This is the fifth edition of A Weekend in Omaha where we cover the Berkshire Hathaway Annual Meeting and bring you features and interviews with value investing luminaries. Attending the meeting and writing for the edition has always been an enlightening experience. There are so many aspects to Warren Buffett’s style of investing that you can never get tired of reading, writing or ruminating about them. 

Buffett’s approach is amazing because it lays down a simple framework through which you can minimise the risk of loss by evaluating factors that help a firm create value. The concept of investing in companies with strong moats, an important but not the only aspect of Buffett’s approach, is that it eliminates the reliance on growth, as you’ll read in the cover story, So Charlie, Should We? While Buffett steadfastedly avoids “bad” businesses, the beauty of moat companies is that whether the industry is rising, stable or falling, these companies can continue to deliver a superior return. 

It might be a bit of an exaggeration to say that if you have a moat you do not need growth and if you have growth you don’t need a moat, but there is a grain of truth in that. Apart from the size constraint, this may explain why Buffett has not looked at India. Even though its growth rate may be tapering, the United States still offers Buffett a vast number of companies, which have a strong competitive advantage and great earnings potential, to choose from. India’s growth rate is higher and companies which have a strong moat and earnings predictability are richly priced. That leaves our market with opportunities which require us to make a lot of assumptions about future growth. And those assumptions may not always play out.  

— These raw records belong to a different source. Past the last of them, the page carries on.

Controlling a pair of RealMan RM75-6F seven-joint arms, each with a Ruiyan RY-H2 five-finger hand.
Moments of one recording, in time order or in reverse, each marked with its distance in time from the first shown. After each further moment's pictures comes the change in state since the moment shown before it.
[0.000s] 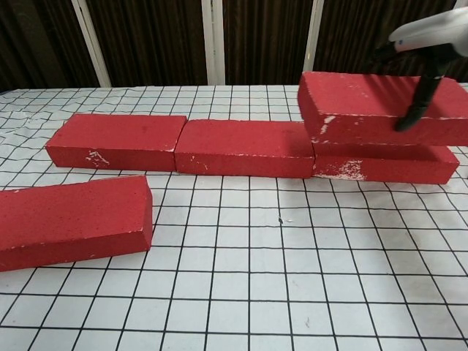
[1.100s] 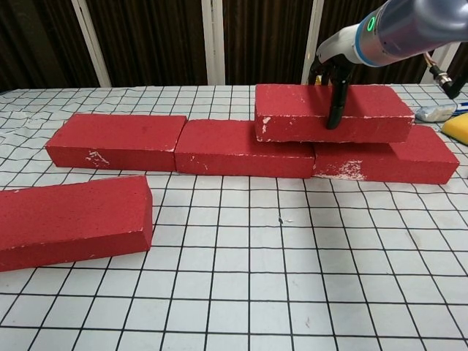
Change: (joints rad) left arm 0.004 -0.001 -0.002 -0.001 -0.013 0.014 0.013; right arm 0.305 -0.247 0.023 0.392 0.403 -0.053 -0.173
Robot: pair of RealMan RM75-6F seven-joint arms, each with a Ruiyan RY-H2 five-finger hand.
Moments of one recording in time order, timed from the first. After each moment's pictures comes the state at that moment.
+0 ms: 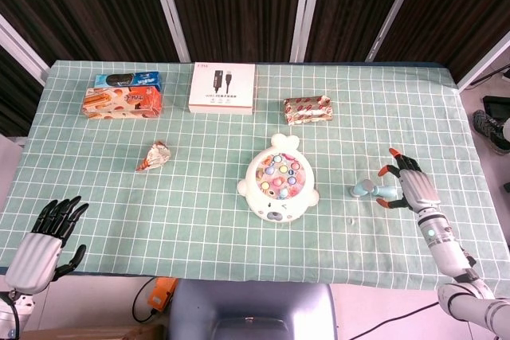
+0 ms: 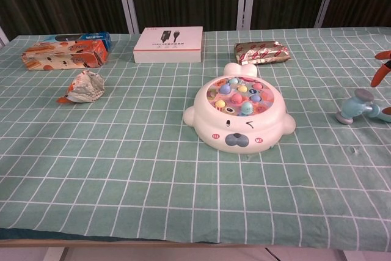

Being a ‘growth’ investor is actually much harder as it relies on correctly predicting a lot of moving parts. The fact that you have to make those calls more frequently makes it even riskier. The idea is to make fewer decisions and channelise the energy into getting them right. While it may be time for Buffett to take cognisance of the growth opportunity in India, it is also high time that Indian investors start looking at global markets for moat opportunities.